Exercise aim:
Each line holding the string "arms" is to be copied from the data.

= Beginning of Section =

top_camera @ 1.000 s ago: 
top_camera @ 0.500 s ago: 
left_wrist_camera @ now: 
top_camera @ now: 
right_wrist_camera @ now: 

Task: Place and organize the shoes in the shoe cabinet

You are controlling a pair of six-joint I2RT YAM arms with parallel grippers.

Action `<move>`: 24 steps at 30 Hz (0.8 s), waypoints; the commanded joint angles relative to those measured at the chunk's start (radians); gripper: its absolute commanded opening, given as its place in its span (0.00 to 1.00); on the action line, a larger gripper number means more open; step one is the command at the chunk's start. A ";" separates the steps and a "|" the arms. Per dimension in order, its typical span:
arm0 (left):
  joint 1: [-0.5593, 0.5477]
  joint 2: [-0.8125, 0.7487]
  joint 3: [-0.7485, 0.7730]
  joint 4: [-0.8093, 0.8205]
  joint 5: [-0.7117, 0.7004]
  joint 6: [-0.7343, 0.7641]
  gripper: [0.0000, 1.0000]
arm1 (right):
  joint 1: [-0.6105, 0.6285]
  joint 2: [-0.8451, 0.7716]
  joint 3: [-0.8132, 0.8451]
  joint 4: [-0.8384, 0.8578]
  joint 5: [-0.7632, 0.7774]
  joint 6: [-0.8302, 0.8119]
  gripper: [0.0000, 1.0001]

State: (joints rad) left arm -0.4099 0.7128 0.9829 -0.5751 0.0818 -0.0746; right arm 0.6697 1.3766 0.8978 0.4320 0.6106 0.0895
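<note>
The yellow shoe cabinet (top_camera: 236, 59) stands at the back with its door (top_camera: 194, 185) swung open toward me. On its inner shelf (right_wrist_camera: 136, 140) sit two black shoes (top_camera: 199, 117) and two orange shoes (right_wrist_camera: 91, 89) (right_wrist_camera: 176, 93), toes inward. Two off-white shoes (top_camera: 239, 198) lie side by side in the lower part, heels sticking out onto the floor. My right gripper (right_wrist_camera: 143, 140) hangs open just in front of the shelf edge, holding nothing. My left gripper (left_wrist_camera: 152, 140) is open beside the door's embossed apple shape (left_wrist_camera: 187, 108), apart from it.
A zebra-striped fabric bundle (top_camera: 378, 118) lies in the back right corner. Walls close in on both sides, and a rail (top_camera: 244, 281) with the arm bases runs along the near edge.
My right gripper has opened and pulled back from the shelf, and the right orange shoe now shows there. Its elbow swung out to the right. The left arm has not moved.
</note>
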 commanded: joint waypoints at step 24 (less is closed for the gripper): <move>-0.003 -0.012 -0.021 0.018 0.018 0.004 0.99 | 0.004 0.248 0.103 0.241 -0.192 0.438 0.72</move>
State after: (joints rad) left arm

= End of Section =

Task answer:
You are controlling a pair of six-joint I2RT YAM arms with parallel grippers.
Action `<move>`: 24 steps at 30 Hz (0.8 s), waypoints; the commanded joint angles relative to those measured at the chunk's start (radians); gripper: its absolute commanded opening, given as its place in its span (0.00 to 1.00); on the action line, a larger gripper number means more open; step one is the command at the chunk's start. A ";" separates the steps and a "|" the arms. Per dimension in order, its typical span:

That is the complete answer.